**WHAT NEEDS TO BE DONE**
Where in the entries below does "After" appear? Copy every line that has it.

[Dataset items]
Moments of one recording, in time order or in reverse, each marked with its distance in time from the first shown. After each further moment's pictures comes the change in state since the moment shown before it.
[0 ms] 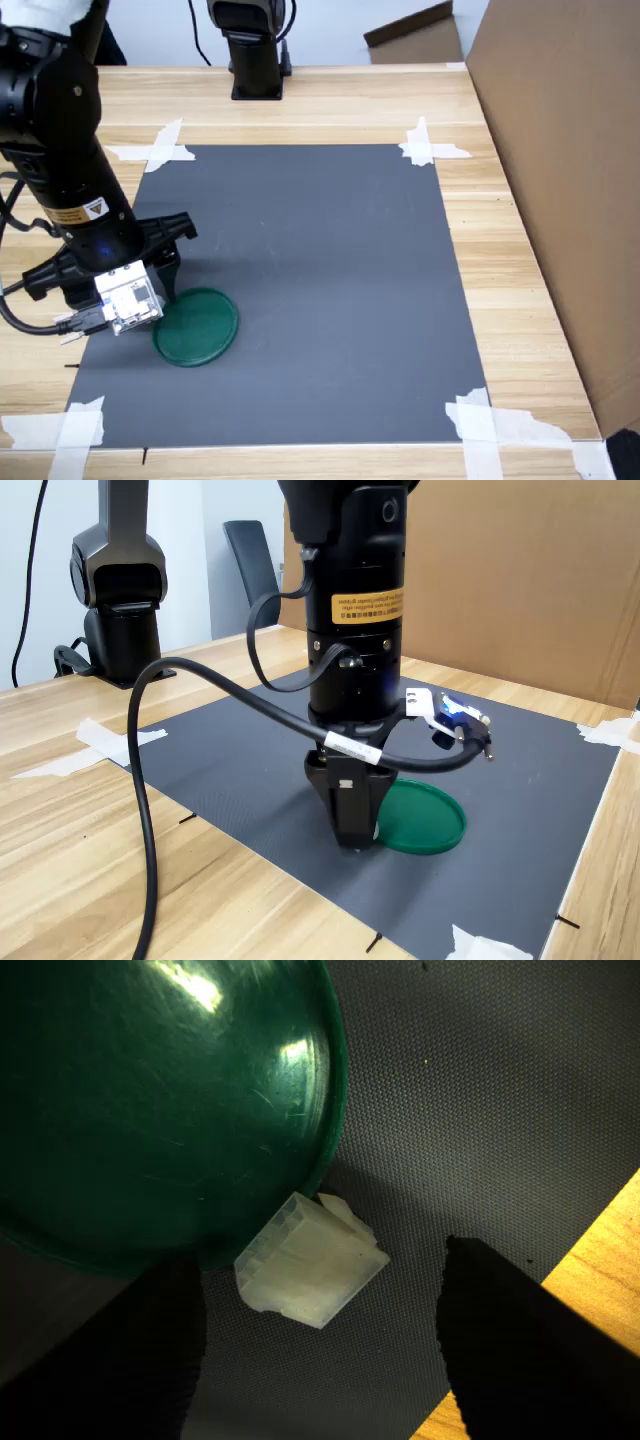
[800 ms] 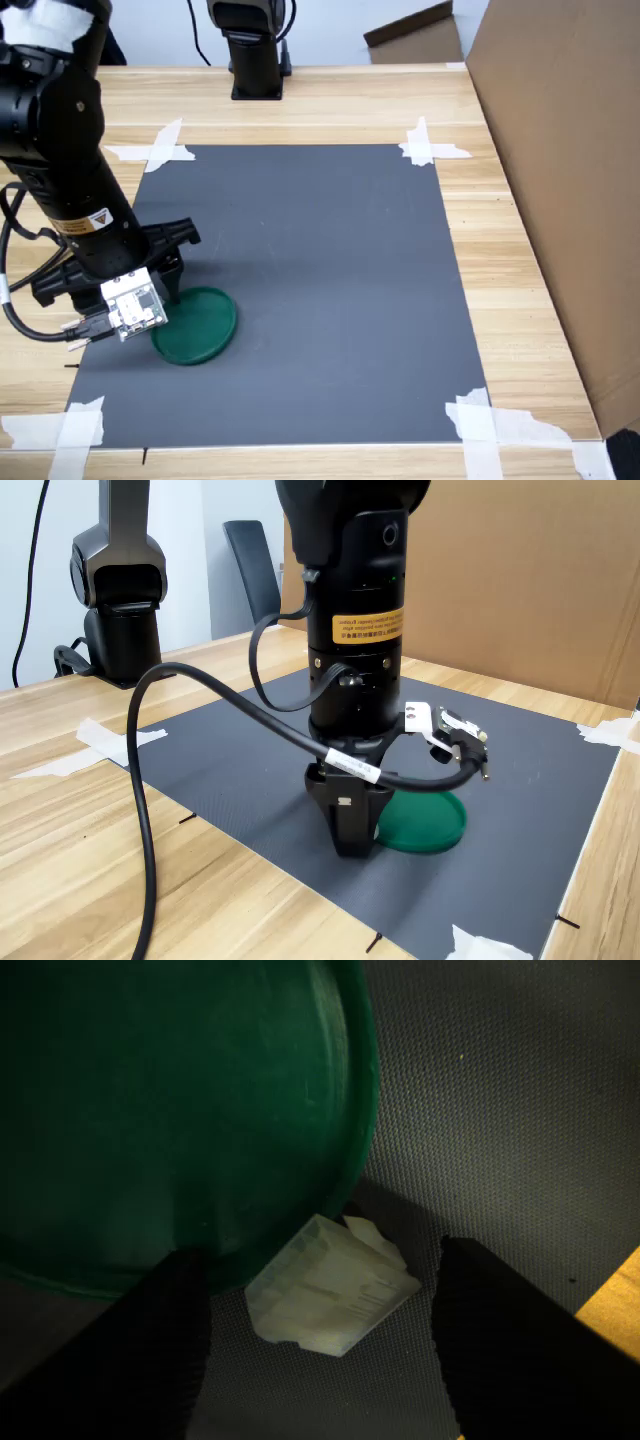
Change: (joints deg) arm -0.1 1.6 0.0 0.6 0.0 0.0
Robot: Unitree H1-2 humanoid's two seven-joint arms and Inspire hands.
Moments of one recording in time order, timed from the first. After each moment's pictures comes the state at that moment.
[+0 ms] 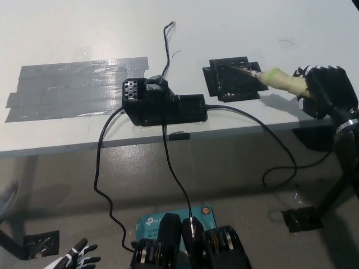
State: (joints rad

**COMPLETED TASK**
Moments of one recording, in time order or in reverse, each marked with its distance in time from the first shown. After each further moment's pictures comes the change in state since the moment shown before it.
Moments of one recording in time order, timed from the first. After each moment's pictures comes the state at that moment.

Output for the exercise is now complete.